REQUIREMENT: This exercise requires every record to be repeated exactly.

BEGIN

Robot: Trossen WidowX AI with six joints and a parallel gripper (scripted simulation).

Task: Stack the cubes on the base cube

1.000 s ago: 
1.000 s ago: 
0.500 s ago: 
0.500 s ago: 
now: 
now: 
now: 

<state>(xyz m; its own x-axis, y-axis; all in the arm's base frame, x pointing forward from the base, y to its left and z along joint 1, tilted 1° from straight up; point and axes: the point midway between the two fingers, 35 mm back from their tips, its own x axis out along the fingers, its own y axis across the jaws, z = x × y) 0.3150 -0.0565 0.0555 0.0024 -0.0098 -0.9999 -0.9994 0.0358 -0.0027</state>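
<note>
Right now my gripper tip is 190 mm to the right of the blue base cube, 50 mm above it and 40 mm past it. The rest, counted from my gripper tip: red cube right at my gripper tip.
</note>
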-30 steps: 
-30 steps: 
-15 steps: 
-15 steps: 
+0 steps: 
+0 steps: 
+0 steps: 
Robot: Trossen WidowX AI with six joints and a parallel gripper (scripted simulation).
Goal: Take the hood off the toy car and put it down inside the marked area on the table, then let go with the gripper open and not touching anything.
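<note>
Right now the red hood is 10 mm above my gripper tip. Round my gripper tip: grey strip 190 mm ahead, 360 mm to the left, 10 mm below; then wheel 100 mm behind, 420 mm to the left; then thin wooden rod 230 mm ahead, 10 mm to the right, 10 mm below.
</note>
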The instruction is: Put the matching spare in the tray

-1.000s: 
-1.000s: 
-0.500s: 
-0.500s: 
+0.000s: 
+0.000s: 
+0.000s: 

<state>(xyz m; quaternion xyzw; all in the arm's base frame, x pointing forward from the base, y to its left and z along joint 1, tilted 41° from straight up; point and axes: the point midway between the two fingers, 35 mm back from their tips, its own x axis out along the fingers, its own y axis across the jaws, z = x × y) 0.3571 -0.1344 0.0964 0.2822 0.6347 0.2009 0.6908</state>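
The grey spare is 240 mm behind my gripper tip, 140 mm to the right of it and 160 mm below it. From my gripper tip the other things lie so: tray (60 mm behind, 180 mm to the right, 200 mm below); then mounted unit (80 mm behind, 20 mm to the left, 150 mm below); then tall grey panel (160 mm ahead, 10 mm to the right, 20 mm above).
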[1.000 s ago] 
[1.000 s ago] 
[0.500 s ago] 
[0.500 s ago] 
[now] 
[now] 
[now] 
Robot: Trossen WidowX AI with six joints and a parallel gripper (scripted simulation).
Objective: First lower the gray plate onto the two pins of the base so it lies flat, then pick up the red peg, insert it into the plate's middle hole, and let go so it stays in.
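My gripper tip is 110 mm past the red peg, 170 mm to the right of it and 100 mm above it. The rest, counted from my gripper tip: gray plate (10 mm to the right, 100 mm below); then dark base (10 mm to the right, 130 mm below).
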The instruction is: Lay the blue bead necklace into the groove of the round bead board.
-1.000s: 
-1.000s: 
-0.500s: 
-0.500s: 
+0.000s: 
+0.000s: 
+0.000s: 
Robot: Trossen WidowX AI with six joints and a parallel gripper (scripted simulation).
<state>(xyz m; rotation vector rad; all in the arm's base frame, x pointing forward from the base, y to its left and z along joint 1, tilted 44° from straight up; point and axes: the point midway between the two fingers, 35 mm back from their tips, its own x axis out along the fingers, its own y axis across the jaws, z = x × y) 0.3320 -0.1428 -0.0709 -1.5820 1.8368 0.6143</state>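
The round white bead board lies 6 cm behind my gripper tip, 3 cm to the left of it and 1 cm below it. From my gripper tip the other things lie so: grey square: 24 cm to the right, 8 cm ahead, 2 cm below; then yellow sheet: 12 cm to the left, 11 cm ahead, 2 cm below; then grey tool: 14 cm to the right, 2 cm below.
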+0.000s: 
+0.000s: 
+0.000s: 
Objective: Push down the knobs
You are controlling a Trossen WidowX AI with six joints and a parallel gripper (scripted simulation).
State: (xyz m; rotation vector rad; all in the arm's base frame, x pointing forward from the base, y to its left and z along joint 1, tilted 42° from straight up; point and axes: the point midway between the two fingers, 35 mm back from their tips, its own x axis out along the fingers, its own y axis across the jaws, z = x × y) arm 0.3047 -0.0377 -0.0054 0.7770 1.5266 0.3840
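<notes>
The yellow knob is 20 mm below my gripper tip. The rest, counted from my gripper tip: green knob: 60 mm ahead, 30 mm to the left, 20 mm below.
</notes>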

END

SOLUTION FOR THIS TASK:
Robot: Trossen WidowX AI with six joints and a parallel gripper (scripted simulation).

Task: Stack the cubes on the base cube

1.000 s ago: 
1.000 s ago: 
0.500 s ago: 
0.500 s ago: 
now: 
now: 
now: 

<state>(xyz m; its own x-axis, y-axis; all in the arm's base frame, x pointing forward from the base, y to its left and z along joint 1, tilted 1° from straight up; point and axes: the point midway between the two fingers, 35 mm back from their tips, its own x axis out along the fingers, its own y axis across the jaws, z = x × y) 0.3150 -0.0565 0.0555 0.0024 -0.0098 -0.9999 -0.9994 0.0358 -0.0027</state>
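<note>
Right now my gripper tip is 190 mm to the right of the blue base cube, 50 mm above it and 40 mm past it. The rest, counted from my gripper tip: red cube right at my gripper tip.
</note>
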-30 steps: 
-30 steps: 
-15 steps: 
-15 steps: 
+0 steps: 
+0 steps: 
+0 steps: 
Robot: Trossen WidowX AI with six joints and a parallel gripper (scripted simulation).
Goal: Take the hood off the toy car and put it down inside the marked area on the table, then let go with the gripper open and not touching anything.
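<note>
Right now the red hood is 10 mm above my gripper tip. Round my gripper tip: grey strip 190 mm ahead, 360 mm to the left, 10 mm below; then wheel 100 mm behind, 420 mm to the left; then thin wooden rod 230 mm ahead, 10 mm to the right, 10 mm below.
</note>
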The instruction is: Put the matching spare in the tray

-1.000s: 
-1.000s: 
-0.500s: 
-0.500s: 
+0.000s: 
+0.000s: 
+0.000s: 

<state>(xyz m; quaternion xyzw; all in the arm's base frame, x pointing forward from the base, y to its left and z along joint 1, tilted 41° from straight up; point and axes: the point midway between the two fingers, 35 mm back from their tips, its own x axis out along the fingers, its own y axis across the jaws, z = x × y) 0.3571 -0.1344 0.0964 0.2822 0.6347 0.2009 0.6908</state>
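The grey spare is 240 mm behind my gripper tip, 140 mm to the right of it and 160 mm below it. From my gripper tip the other things lie so: tray (60 mm behind, 180 mm to the right, 200 mm below); then mounted unit (80 mm behind, 20 mm to the left, 150 mm below); then tall grey panel (160 mm ahead, 10 mm to the right, 20 mm above).
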[1.000 s ago] 
[1.000 s ago] 
[0.500 s ago] 
[0.500 s ago] 
[now] 
[now] 
[now] 
Robot: Trossen WidowX AI with six joints and a parallel gripper (scripted simulation).
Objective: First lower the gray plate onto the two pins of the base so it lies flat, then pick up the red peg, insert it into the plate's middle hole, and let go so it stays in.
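My gripper tip is 110 mm past the red peg, 170 mm to the right of it and 100 mm above it. The rest, counted from my gripper tip: gray plate (10 mm to the right, 100 mm below); then dark base (10 mm to the right, 130 mm below).
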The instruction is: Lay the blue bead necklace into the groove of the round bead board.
-1.000s: 
-1.000s: 
-0.500s: 
-0.500s: 
+0.000s: 
+0.000s: 
+0.000s: 
Robot: Trossen WidowX AI with six joints and a parallel gripper (scripted simulation).
<state>(xyz m; rotation vector rad; all in the arm's base frame, x pointing forward from the base, y to its left and z along joint 1, tilted 44° from straight up; point and axes: the point midway between the two fingers, 35 mm back from their tips, its own x axis out along the fingers, its own y axis across the jaws, z = x × y) 0.3320 -0.1428 -0.0709 -1.5820 1.8368 0.6143</state>
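The round white bead board lies 6 cm behind my gripper tip, 3 cm to the left of it and 1 cm below it. From my gripper tip the other things lie so: grey square: 24 cm to the right, 8 cm ahead, 2 cm below; then yellow sheet: 12 cm to the left, 11 cm ahead, 2 cm below; then grey tool: 14 cm to the right, 2 cm below.
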+0.000s: 
+0.000s: 
+0.000s: 
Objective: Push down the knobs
You are controlling a Trossen WidowX AI with six joints and a parallel gripper (scripted simulation).
State: (xyz m; rotation vector rad; all in the arm's base frame, x pointing forward from the base, y to its left and z along joint 1, tilted 42° from straight up; point and axes: the point midway between the two fingers, 35 mm back from their tips, its own x axis out along the fingers, its own y axis across the jaws, z = x × y) arm 0.3047 -0.0377 -0.0054 0.7770 1.5266 0.3840
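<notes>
The yellow knob is 20 mm below my gripper tip. The rest, counted from my gripper tip: green knob: 60 mm ahead, 30 mm to the left, 20 mm below.
</notes>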

This completes the output.